*HOW TO COMPLETE THIS TASK*:
No line of the records may be dropped; print them all again exactly.
(Beginning of MATERIAL PROVIDED)
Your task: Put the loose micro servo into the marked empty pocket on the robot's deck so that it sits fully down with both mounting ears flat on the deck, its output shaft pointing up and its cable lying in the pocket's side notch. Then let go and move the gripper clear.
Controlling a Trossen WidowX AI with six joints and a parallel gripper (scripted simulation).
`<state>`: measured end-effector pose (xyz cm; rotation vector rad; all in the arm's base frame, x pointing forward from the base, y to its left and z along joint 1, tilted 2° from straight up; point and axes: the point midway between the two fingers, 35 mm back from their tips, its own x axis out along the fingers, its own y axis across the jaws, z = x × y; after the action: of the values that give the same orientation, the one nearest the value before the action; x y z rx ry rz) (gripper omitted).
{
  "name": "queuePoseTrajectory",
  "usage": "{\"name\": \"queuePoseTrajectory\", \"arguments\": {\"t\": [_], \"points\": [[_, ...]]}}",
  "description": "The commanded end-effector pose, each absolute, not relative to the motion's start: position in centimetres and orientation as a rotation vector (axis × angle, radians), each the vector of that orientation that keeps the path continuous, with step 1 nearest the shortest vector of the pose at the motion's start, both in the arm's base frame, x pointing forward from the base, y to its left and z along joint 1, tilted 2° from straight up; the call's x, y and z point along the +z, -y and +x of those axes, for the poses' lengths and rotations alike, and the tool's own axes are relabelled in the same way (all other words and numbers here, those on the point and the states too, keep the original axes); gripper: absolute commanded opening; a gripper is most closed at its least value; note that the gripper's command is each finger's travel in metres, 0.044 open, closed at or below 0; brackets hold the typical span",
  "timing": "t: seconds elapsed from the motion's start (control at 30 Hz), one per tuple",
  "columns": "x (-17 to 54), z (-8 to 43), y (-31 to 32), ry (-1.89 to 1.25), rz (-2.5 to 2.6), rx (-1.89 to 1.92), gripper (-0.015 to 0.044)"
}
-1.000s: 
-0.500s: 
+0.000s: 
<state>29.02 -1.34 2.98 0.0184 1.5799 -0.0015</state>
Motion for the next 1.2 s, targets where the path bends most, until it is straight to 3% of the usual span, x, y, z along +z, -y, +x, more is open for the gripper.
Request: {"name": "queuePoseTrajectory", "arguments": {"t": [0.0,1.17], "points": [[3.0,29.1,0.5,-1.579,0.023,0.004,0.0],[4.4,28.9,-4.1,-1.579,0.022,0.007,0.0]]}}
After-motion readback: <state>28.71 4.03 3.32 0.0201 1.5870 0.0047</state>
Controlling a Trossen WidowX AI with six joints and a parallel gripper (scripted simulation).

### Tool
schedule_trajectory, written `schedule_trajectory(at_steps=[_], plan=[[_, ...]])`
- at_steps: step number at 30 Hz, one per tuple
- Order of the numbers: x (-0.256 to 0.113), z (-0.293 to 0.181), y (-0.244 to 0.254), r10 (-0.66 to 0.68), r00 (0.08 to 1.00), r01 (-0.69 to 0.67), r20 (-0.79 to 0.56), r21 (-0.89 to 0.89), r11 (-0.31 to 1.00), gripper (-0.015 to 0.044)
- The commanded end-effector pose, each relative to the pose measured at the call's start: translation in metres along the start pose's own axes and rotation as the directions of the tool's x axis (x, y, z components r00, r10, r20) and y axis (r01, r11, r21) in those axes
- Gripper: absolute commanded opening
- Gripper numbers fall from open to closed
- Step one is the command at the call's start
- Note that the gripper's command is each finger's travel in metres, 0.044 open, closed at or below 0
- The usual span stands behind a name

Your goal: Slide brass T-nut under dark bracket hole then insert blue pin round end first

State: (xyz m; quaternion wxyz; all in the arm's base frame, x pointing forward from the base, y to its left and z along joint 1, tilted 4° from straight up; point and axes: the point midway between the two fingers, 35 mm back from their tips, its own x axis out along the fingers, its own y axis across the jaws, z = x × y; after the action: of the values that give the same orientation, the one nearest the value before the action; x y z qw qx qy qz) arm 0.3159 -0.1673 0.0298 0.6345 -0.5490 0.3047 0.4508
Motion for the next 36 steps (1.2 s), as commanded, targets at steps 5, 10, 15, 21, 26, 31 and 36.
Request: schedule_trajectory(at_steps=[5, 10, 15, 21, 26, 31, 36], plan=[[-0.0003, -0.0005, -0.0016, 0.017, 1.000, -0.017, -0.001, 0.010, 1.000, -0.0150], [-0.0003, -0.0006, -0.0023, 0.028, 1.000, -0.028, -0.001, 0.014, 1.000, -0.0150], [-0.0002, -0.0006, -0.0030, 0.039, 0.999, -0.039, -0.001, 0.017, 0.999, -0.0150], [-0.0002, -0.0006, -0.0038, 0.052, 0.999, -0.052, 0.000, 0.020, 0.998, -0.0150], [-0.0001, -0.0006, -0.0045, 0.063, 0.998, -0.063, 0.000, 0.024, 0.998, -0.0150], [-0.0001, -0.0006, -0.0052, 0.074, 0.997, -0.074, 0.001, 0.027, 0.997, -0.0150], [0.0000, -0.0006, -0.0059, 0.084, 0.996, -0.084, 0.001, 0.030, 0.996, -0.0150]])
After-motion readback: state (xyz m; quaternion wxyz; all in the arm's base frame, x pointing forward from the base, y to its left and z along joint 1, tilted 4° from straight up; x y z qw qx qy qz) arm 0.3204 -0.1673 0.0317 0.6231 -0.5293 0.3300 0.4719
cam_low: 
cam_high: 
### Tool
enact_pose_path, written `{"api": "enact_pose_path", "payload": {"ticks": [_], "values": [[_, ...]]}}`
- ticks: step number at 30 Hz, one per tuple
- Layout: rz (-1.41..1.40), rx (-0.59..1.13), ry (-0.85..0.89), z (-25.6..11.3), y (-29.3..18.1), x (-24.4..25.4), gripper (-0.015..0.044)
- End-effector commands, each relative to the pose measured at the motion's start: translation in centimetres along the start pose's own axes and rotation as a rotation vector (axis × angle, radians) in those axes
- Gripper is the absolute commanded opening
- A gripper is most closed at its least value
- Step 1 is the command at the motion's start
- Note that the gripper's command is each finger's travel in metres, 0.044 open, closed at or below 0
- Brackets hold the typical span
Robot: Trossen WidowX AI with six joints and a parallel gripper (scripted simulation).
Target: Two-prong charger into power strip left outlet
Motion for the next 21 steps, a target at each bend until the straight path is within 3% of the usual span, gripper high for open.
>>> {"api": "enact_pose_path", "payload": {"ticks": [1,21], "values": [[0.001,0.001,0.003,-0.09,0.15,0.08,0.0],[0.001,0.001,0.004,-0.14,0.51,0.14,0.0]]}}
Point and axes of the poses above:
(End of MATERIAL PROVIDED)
*ANSWER TO THIS TASK*:
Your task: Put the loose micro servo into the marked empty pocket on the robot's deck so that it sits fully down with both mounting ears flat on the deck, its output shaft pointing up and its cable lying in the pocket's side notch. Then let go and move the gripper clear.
Controlling a Trossen WidowX AI with six joints and a parallel gripper (scripted simulation).
`<state>`: measured end-effector pose (xyz cm; rotation vector rad; all in the arm's base frame, x pointing forward from the base, y to its left and z along joint 1, tilted 2° from straight up; point and axes: the point midway between the two fingers, 35 mm back from their tips, its own x axis out along the fingers, its own y axis across the jaws, z = x × y; after the action: of the values that give the same orientation, the one nearest the value before the action; x y z rx ry rz) (gripper omitted).
{
  "name": "queuePoseTrajectory",
  "usage": "{\"name\": \"queuePoseTrajectory\", \"arguments\": {\"t\": [_], \"points\": [[_, ...]]}}",
  "description": "The commanded end-effector pose, each absolute, not relative to the motion's start: position in centimetres and orientation as a rotation vector (axis × angle, radians), each the vector of that orientation that keeps the path continuous, with step 1 nearest the shortest vector of the pose at the motion's start, both in the arm's base frame, x pointing forward from the base, y to its left and z along joint 1, tilted 2° from straight up; the call's x, y and z point along the +z, -y and +x of those axes, for the poses' lengths and rotations alike, and the tool's own axes are relabelled in the same way (all other words and numbers here, those on the point and the states too, keep the original axes); gripper: absolute commanded opening; a gripper is most closed at its least value; note that the gripper's command is each finger's travel in metres, 0.044 open, closed at or below 0; brackets hold the typical span",
  "timing": "t: seconds elapsed from the motion's start (control at 30 Hz), one per tuple",
  "columns": "x (-17 to 54), z (-8 to 43), y (-31 to 32), ry (-1.89 to 1.25), rz (-2.5 to 2.6), rx (-1.89 to 1.92), gripper (-0.015 to 0.044)"
}
-1.000s: 
-0.500s: 
+0.000s: 
<state>29.02 -1.34 2.98 0.0184 1.5799 -0.0015</state>
Motion for the next 1.2 s, targets where the path bends most, until it is straight to 3% of the usual span, x, y, z along +z, -y, +x, more is open for the gripper.
Request: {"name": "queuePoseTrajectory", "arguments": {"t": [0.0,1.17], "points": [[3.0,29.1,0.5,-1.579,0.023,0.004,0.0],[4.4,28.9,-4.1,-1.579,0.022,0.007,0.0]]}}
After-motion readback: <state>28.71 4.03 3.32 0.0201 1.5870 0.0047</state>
Controlling a Trossen WidowX AI with six joints and a parallel gripper (scripted simulation).

### Tool
schedule_trajectory, written `schedule_trajectory(at_steps=[_], plan=[[_, ...]])`
- at_steps: step number at 30 Hz, one per tuple
- Order of the numbers: x (-0.256 to 0.113), z (-0.293 to 0.181), y (-0.244 to 0.254), r10 (-0.66 to 0.68), r00 (0.08 to 1.00), r01 (-0.69 to 0.67), r20 (-0.79 to 0.56), r21 (-0.89 to 0.89), r11 (-0.31 to 1.00), gripper (-0.015 to 0.044)
- The commanded end-effector pose, each relative to the pose measured at the call's start: translation in metres along the start pose's own axes and rotation as the directions of the tool's x axis (x, y, z components r00, r10, r20) and y axis (r01, r11, r21) in those axes
- Gripper: absolute commanded opening
- Gripper numbers fall from open to closed
- Step one is the command at the call's start
- Note that the gripper's command is each finger's travel in metres, 0.044 open, closed at or below 0
- The usual span stands behind a name

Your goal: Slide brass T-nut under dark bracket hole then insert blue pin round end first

State: (xyz m; quaternion wxyz; all in the arm's base frame, x pointing forward from the base, y to its left and z along joint 1, tilted 4° from straight up; point and axes: the point midway between the two fingers, 35 mm back from their tips, its own x axis out along the fingers, its own y axis across the jaws, z = x × y; after the action: of the values that give the same orientation, the one nearest the value before the action; x y z qw qx qy qz) arm 0.3159 -0.1673 0.0298 0.6345 -0.5490 0.3047 0.4508
Motion for the next 36 steps (1.2 s), as commanded, targets at steps 5, 10, 15, 21, 26, 31 and 36.
Request: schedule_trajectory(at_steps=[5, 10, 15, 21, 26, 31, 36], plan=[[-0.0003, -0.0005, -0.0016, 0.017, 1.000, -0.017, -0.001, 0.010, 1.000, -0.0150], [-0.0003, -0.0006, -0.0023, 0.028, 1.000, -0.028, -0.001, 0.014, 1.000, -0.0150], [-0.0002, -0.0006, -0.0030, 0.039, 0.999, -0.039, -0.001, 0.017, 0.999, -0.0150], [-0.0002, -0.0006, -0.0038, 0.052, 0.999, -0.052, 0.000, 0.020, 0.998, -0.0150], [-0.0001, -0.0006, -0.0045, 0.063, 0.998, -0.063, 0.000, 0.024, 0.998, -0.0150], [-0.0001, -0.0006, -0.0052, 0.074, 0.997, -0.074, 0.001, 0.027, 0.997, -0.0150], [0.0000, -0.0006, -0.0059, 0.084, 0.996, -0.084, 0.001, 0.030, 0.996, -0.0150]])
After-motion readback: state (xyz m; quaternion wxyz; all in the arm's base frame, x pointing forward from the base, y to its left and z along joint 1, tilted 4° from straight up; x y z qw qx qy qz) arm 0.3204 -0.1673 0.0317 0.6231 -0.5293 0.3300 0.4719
cam_low: 
cam_high: 
### Tool
enact_pose_path, written `{"api": "enact_pose_path", "payload": {"ticks": [_], "values": [[_, ...]]}}`
- ticks: step number at 30 Hz, one per tuple
- Layout: rz (-1.41..1.40), rx (-0.59..1.13), ry (-0.85..0.89), z (-25.6..11.3), y (-29.3..18.1), x (-24.4..25.4), gripper (-0.015..0.044)
- End-effector commands, each relative to the pose measured at the motion's start: translation in centimetres along the start pose's own axes and rotation as a rotation vector (axis × angle, radians) in those axes
- Gripper is the absolute commanded opening
- A gripper is most closed at its least value
- Step 1 is the command at the motion's start
- Note that the gripper's command is each finger's travel in metres, 0.044 open, closed at or below 0
- Brackets hold the typical span
Robot: Trossen WidowX AI with six joints and a parallel gripper (scripted simulation).
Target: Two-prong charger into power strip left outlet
Motion for the next 21 steps, a target at each bend until the straight path is within 3% of the usual span, gripper high for open.
>>> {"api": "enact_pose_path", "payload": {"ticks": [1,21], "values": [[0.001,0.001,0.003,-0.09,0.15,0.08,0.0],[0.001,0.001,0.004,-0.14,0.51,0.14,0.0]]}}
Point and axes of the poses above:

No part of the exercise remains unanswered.